____ Provided data

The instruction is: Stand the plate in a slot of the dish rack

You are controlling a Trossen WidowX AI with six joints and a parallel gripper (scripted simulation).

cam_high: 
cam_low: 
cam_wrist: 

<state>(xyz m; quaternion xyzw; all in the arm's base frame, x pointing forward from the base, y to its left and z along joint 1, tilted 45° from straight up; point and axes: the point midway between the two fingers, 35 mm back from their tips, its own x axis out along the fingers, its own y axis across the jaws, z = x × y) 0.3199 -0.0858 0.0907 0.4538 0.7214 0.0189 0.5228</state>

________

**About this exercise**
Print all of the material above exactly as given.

**Written reply**
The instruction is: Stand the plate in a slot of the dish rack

You are controlling a Trossen WidowX AI with six joints and a parallel gripper (scripted simulation).

cam_high: 
cam_low: 
cam_wrist: 

<state>(xyz m; quaternion xyzw; all in the arm's base frame, x pointing forward from the base, y to its left and z along joint 1, tilted 45° from straight up; point and axes: the point midway between the two fingers, 35 mm back from their tips, its own x axis out along the fingers, its own y axis across the jaws, z = x × y) 0.3199 -0.0858 0.0907 0.4538 0.7214 0.0189 0.5228</state>

There is no more to the output.